Avocado Prices Analysis – Real-World Data Manipulation with Pandas 2026
The famous Avocado dataset is an excellent example for practicing real-world data manipulation. It contains weekly avocado prices and volumes across different regions and types (conventional vs organic) in the US from 2015 to 2026. In this article, we’ll explore practical Pandas techniques using this dataset.
1. Loading and Initial Exploration
import pandas as pd
# Load the avocado dataset
df = pd.read_csv("avocado.csv", parse_dates=["Date"])
print(df.shape)
print(df.info())
# Quick overview
print(df.head())
# Basic statistics
print(df.describe())
2. Common Data Manipulation Tasks
# Average price by type (organic vs conventional)
avg_price_by_type = df.groupby("type")["AveragePrice"].mean()
print(avg_price_by_type)
# Average price by region
avg_price_by_region = df.groupby("region")["AveragePrice"].mean().sort_values(ascending=False)
print(avg_price_by_region.head(10))
# Total volume by year
df["Year"] = df["Date"].dt.year
yearly_volume = df.groupby("Year")["Total Volume"].sum()
print(yearly_volume)
3. Advanced Analysis with Pivot Tables
# Average price by region and type
pivot = pd.pivot_table(
df,
values="AveragePrice",
index="region",
columns="type",
aggfunc="mean"
).round(2)
print(pivot.head(10))
# Monthly average price trend for conventional avocados
monthly = df[df["type"] == "conventional"].resample("M", on="Date")["AveragePrice"].mean()
print(monthly.head())
4. Visualization Examples
import matplotlib.pyplot as plt
import seaborn as sns
# Price distribution by type
plt.figure(figsize=(10, 6))
sns.boxplot(data=df, x="type", y="AveragePrice")

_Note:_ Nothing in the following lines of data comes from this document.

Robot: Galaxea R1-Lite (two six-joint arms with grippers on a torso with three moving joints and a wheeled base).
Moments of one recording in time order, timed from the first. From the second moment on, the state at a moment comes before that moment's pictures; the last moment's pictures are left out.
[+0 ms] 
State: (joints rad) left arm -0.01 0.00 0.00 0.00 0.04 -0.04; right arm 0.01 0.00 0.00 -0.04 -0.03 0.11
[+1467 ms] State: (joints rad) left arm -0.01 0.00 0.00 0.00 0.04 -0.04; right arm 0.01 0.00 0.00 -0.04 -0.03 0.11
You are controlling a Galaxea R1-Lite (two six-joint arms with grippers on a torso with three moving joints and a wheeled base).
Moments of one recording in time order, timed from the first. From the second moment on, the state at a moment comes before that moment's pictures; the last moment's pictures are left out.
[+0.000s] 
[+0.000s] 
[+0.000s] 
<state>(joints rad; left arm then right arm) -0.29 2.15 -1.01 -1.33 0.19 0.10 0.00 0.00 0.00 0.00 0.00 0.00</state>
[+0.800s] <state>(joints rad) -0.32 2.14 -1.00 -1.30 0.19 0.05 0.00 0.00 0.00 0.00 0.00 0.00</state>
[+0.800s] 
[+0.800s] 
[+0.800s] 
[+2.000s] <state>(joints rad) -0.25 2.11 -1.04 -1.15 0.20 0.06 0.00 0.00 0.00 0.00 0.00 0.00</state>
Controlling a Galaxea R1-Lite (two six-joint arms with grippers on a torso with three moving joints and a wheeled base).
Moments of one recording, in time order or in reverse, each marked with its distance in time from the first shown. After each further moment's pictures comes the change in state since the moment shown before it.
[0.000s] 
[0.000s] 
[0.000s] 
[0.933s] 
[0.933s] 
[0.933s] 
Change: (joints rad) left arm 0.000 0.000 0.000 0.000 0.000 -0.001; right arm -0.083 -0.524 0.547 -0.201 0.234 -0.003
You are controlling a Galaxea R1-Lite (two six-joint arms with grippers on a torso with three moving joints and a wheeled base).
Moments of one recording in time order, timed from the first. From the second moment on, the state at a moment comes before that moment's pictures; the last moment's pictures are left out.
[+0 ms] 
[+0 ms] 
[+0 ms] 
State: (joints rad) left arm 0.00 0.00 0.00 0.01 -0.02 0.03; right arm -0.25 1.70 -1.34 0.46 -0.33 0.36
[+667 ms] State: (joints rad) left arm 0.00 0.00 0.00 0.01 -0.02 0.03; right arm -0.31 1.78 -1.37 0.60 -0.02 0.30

plt.title("Avocado Price Distribution by Type")
plt.show()
# Average price trend over time
plt.figure(figsize=(12, 6))
sns.lineplot(data=df, x="Date", y="AveragePrice", hue="type")
plt.title("Avocado Average Price Trend (Conventional vs Organic)")
plt.show()
Best Practices Demonstrated
- Using
parse_dateswhen loading date columns - Creating new columns from datetime (
.dt.year) - Using
groupby()with meaningful aggregations - Creating pivot tables for cross-comparisons
- Using Seaborn for insightful visualizations
Conclusion
The Avocado dataset is perfect for practicing real-world data manipulation skills. Through grouping, pivoting, time-based analysis, and visualization, you can extract valuable insights such as price differences between organic and conventional avocados, regional variations, and seasonal trends.
Next steps:
- Download the avocado dataset and try to answer these questions:
- Which region has the highest average avocado price?
- How has the price gap between organic and conventional avocados changed over time?
- When is the peak season for avocado sales?